### [TASK ITEM]
Give the listing again, word for word, and let no picture into it.

### [INPUT DATA]
....
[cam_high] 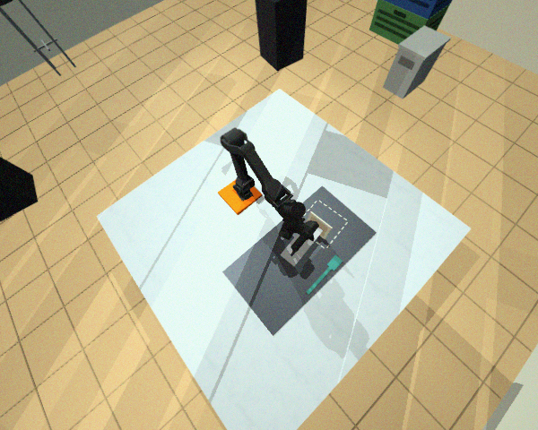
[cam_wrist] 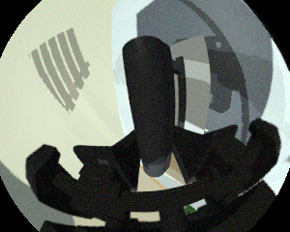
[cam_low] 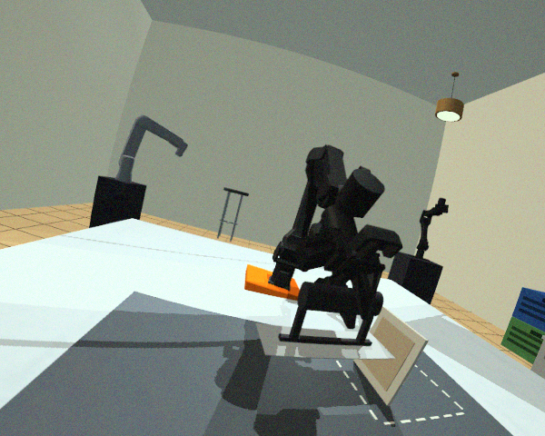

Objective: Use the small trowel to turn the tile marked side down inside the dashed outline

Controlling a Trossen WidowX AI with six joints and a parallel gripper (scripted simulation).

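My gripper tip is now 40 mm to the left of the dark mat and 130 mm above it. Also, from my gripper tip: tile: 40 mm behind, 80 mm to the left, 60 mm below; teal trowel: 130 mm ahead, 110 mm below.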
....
### [FINISHED TASK]
[cam_high] 
[cam_wrist] 
[cam_low] 

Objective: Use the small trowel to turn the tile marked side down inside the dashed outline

Controlling a Trossen WidowX AI with six joints and a parallel gripper (scripted simulation).

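My gripper tip is now 40 mm to the left of the dark mat and 130 mm above it. Also, from my gripper tip: tile: 40 mm behind, 80 mm to the left, 60 mm below; teal trowel: 130 mm ahead, 110 mm below.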

The exercise requires nothing more than what has been given.